Copy out each line below in which the string "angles" appears.
Segment Start: GIVEN INFORMATION
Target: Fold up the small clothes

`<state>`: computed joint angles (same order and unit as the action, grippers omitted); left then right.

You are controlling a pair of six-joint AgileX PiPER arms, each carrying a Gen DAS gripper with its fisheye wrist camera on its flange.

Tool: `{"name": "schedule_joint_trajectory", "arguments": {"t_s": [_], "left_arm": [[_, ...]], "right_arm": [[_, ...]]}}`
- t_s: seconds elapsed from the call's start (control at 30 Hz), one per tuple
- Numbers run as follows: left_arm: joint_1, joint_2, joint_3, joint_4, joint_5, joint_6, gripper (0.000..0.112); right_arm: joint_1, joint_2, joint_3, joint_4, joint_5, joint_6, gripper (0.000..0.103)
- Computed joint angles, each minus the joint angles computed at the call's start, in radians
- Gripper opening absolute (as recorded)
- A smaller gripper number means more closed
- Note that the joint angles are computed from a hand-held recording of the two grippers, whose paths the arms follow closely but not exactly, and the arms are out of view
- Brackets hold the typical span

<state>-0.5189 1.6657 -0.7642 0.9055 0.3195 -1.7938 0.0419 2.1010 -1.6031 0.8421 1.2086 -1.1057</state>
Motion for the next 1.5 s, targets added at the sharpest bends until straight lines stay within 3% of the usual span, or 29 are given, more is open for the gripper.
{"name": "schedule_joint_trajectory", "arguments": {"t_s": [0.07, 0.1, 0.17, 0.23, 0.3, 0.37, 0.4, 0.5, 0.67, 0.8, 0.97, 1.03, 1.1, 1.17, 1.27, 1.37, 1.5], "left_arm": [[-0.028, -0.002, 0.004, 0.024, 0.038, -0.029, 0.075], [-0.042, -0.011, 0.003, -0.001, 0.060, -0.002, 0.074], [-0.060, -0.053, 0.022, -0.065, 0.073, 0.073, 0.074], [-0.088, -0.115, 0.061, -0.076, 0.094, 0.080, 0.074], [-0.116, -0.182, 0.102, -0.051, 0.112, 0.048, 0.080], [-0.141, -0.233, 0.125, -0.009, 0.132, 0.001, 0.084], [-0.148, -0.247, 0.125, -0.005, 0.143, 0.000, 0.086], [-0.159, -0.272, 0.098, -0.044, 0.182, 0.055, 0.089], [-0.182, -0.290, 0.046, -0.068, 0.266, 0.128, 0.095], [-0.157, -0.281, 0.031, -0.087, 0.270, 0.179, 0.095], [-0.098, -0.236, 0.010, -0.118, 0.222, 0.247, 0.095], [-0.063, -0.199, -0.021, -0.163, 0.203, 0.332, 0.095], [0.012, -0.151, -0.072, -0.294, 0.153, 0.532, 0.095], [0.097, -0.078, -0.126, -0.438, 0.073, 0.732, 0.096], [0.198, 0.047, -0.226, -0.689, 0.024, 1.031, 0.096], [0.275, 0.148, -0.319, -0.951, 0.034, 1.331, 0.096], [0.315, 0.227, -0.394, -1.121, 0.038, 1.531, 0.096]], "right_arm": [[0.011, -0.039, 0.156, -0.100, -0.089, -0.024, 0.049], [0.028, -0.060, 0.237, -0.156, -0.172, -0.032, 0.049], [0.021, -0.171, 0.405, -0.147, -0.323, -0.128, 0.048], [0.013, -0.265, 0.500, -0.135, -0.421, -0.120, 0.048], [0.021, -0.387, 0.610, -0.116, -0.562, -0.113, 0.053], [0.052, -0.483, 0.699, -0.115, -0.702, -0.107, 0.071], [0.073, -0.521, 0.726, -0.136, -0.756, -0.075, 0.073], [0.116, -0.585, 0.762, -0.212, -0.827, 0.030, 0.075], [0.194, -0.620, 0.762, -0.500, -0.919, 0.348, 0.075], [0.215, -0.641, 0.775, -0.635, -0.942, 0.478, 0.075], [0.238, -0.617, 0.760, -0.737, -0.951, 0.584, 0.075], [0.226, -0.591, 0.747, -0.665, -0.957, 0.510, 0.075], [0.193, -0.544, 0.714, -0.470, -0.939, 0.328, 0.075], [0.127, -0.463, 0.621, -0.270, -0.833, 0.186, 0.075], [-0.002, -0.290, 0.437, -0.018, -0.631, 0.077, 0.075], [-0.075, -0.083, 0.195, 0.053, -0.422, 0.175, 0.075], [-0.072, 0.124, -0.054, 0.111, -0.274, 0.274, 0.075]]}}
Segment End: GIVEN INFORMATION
FINAL ANSWER:
`<state>`: computed joint angles (same order and unit as the action, grippers omitted); left then right.
- Computed joint angles, each minus the joint angles computed at the call's start, in radians
- Note that the joint angles are computed from a hand-held recording of the two grippers, whose paths the arms follow closely but not exactly, and the arms are out of view

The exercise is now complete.